- Task statement -
Filter the listing below down to the lines with the word "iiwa" and copy those.
┌──
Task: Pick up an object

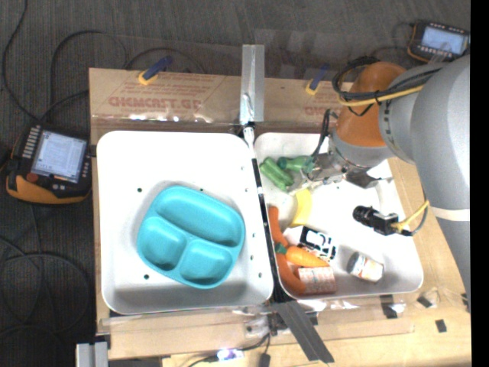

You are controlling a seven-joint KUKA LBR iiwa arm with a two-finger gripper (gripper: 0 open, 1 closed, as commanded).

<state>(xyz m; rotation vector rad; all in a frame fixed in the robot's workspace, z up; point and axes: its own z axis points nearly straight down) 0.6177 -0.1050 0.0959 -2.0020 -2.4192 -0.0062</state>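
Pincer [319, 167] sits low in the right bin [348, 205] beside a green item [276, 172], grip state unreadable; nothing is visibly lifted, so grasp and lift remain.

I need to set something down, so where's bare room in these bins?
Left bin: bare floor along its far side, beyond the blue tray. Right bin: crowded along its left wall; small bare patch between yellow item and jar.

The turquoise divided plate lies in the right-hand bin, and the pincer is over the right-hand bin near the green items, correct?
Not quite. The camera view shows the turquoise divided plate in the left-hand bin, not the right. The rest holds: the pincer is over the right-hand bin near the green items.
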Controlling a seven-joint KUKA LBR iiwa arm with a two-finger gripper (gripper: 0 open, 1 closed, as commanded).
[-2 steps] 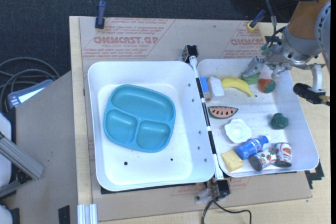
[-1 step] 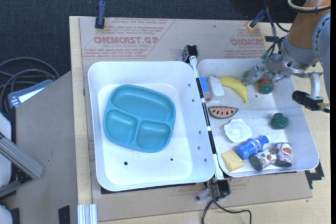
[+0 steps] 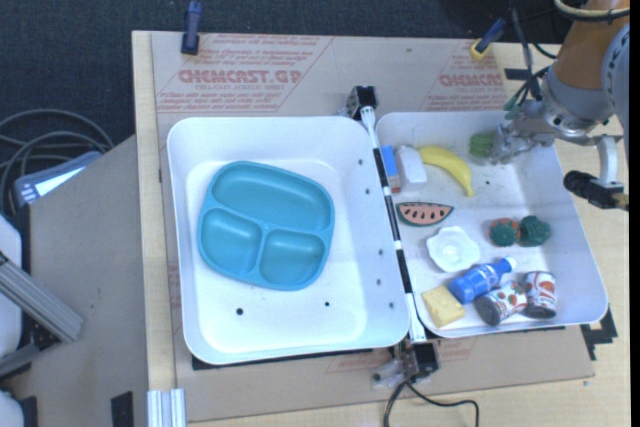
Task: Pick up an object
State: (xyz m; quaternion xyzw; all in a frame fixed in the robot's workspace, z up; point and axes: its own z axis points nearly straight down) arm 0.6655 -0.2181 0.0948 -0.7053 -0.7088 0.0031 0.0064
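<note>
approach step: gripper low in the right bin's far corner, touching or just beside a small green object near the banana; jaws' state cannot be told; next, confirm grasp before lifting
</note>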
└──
- Exercise answer -
You are controlling a seven-joint KUKA LBR iiwa arm with a two-finger gripper (gripper: 0 open, 1 closed, as commanded).
Controlling a seven-joint KUKA LBR iiwa arm with a two-finger gripper (gripper: 0 open, 1 closed, as commanded).

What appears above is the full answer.